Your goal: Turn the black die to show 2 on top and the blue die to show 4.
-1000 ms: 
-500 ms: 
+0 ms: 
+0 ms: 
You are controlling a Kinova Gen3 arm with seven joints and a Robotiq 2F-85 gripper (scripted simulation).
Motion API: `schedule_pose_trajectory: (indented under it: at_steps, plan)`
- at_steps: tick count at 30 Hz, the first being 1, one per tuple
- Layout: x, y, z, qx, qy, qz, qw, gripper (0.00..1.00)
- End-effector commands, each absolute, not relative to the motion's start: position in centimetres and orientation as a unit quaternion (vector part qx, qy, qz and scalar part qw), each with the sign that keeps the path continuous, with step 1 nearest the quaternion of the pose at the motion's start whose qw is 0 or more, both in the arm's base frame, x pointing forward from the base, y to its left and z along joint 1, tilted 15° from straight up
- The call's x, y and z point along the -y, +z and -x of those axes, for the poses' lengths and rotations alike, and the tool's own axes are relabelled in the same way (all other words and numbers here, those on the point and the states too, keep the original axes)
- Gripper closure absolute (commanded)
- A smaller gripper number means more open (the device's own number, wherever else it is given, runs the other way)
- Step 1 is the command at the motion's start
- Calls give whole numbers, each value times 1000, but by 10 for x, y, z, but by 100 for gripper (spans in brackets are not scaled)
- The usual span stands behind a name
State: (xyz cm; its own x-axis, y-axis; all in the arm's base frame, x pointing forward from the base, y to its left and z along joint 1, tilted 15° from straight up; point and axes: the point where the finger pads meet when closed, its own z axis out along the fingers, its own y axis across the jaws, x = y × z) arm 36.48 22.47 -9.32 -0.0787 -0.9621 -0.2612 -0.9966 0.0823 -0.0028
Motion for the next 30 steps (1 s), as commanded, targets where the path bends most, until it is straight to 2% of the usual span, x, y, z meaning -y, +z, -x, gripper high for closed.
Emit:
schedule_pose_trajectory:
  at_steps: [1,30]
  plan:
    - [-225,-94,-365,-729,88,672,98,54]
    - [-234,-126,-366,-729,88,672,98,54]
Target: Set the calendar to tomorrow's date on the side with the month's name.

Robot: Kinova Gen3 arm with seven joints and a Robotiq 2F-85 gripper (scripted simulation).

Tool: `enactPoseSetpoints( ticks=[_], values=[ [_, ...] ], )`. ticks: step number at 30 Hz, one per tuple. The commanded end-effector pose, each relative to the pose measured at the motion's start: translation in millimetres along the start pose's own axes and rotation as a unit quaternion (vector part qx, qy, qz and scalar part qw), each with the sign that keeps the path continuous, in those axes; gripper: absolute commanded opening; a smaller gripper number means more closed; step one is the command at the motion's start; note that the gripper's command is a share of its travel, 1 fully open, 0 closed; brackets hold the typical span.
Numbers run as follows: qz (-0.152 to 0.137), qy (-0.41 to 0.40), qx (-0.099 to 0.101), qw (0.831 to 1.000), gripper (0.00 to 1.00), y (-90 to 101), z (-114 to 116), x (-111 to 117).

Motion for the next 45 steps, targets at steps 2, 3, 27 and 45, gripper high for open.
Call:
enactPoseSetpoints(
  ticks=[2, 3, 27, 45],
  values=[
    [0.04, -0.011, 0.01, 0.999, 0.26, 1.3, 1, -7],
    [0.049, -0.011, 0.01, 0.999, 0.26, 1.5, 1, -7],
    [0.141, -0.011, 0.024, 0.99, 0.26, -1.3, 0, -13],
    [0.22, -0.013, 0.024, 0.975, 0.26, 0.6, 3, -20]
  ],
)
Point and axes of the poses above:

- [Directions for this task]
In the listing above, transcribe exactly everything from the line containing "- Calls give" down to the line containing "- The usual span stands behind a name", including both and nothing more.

- [The completed task]
- Calls give whole numbers, each value times 1000, but by 10 for x, y, z, but by 100 for gripper (spans in brackets are not scaled)
- The usual span stands behind a name

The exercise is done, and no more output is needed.